Table 4 Analysis of different train/test splits using classification accuracy (%) on D1

Analysis of hyper-parameters

In this subsection, we study the effect of different hyper-parameters used in our work. For such study, we choose one split (e.g., third set) of D1 and analyze the effects of two main hyper-parameters, C and Gamma (\(\gamma\)), used in SVM during classification. The sample results are listed in Table 5. While observing the table, we notice that the best C and Gamma values of the current set for higher classification accuracy (%) (80.20 ± 0.03) are 40 and 1e-05, respectively. Note that we perform such operation for each split of each dataset and select C values automatically keeping Gamma fixed to 1e-05. This results in variation of C values from one split to another during classification for each dataset used in our work.

Table 5 Sample analysis of hyper-parameters used with RBF kernel in SVM based on classification accuracy (%) ± standard deviation in our work

Conclusion and future works

In this paper, we propose a new feature extraction method based on Bag of Deep Visual Words (BoDVW) to represent chest x-ray images. Empirical results in the classification of chest x-ray images using the COVID-19 dataset show that our method is more appropriate to represent chest x-ray images. This is mainly because our features can capture a few interesting regions (sparse markers) indicating abnormalities well. Our features are extracted using a visual dictionary defined by the clustering of deep features from all training images. Therefore, they can capture patterns in each training image and thus help to capture potential markers for various lung infections such as COVID-19 and Pneumonia. Also, the size of our proposed features is relatively very small compared to other existing methods and our method runs faster than other existing methods.

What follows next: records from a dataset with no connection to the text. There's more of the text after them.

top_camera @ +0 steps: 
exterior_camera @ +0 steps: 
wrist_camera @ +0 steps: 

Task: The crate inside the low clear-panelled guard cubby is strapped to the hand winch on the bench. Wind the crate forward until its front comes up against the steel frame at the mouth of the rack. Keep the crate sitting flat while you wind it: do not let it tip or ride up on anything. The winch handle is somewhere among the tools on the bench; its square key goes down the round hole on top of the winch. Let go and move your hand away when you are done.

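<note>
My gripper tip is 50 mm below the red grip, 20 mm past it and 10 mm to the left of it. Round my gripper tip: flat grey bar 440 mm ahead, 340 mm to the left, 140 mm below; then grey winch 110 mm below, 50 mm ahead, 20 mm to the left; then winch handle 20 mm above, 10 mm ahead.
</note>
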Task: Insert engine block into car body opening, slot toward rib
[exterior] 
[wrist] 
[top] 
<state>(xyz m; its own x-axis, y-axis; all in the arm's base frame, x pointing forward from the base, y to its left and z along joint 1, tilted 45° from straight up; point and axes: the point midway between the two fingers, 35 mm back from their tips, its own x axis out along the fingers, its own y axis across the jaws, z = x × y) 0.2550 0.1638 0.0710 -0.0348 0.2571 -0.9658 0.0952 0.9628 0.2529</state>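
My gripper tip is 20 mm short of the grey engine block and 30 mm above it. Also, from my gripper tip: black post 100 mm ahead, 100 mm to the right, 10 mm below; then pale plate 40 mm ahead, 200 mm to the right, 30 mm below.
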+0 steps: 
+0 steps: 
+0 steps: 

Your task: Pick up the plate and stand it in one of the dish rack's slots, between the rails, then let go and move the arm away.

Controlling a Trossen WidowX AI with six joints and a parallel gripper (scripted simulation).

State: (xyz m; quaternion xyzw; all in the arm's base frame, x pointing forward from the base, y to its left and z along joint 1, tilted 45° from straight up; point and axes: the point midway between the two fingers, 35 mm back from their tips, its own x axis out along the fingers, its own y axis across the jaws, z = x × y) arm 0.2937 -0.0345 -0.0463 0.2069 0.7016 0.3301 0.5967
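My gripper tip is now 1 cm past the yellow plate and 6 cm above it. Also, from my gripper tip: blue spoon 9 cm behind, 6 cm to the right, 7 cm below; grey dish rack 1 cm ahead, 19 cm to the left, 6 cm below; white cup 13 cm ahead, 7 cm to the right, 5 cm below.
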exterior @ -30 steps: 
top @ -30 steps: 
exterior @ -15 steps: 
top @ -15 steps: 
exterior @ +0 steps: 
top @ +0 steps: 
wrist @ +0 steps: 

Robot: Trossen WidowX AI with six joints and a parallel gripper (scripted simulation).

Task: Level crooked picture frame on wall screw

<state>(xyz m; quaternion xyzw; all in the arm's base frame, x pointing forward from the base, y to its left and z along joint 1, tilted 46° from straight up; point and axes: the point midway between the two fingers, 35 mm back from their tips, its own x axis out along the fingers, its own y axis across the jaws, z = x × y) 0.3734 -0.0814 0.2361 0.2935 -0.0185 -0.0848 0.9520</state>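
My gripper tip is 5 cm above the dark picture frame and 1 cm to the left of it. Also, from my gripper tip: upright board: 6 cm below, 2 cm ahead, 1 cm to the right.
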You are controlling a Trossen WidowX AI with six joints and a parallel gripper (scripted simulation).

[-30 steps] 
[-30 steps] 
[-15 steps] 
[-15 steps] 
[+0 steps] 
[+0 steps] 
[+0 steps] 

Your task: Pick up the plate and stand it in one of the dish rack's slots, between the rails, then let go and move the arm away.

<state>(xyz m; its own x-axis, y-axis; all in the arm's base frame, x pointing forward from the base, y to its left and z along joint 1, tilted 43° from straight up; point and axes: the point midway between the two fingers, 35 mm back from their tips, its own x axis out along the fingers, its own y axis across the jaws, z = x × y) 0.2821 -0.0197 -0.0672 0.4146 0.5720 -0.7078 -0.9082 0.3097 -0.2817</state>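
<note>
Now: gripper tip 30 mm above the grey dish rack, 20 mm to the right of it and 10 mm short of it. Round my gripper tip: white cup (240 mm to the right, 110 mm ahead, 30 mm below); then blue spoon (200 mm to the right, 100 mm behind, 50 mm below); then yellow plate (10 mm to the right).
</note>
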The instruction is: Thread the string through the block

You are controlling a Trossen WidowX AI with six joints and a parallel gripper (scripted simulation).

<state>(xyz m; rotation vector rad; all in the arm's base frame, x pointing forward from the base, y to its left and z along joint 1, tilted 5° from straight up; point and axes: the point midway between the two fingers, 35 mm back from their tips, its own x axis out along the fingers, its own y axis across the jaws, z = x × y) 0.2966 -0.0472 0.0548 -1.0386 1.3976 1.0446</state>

Though the evaluation is done on a relatively small dataset, our method shows promising results to detect and distinguish lung infection due to Pneumonia and COVID-19. COVID-19 is a relatively new disease and there are not a lot of chest x-ray images available. Nevertheless, given the current crisis with the COVID-19 pandemic, our method, which is accurate and fast, can be very useful for health professionals for mass screening of people for COVID-19. Accurate detection and distinction of lung infections due to COVID-19 and Pneumonia are very important for COVID-19 diagnosis as people infected by these diseases show similar symptoms.

In the future, it would be interesting to verify our results in a large study with more sample images including other types of lung infection such as Tuberculosis. Another potential direction is to investigate if a similar approach can be used to represent other types of medical images such as CT scans, histopathological images, colonoscopy images, etc.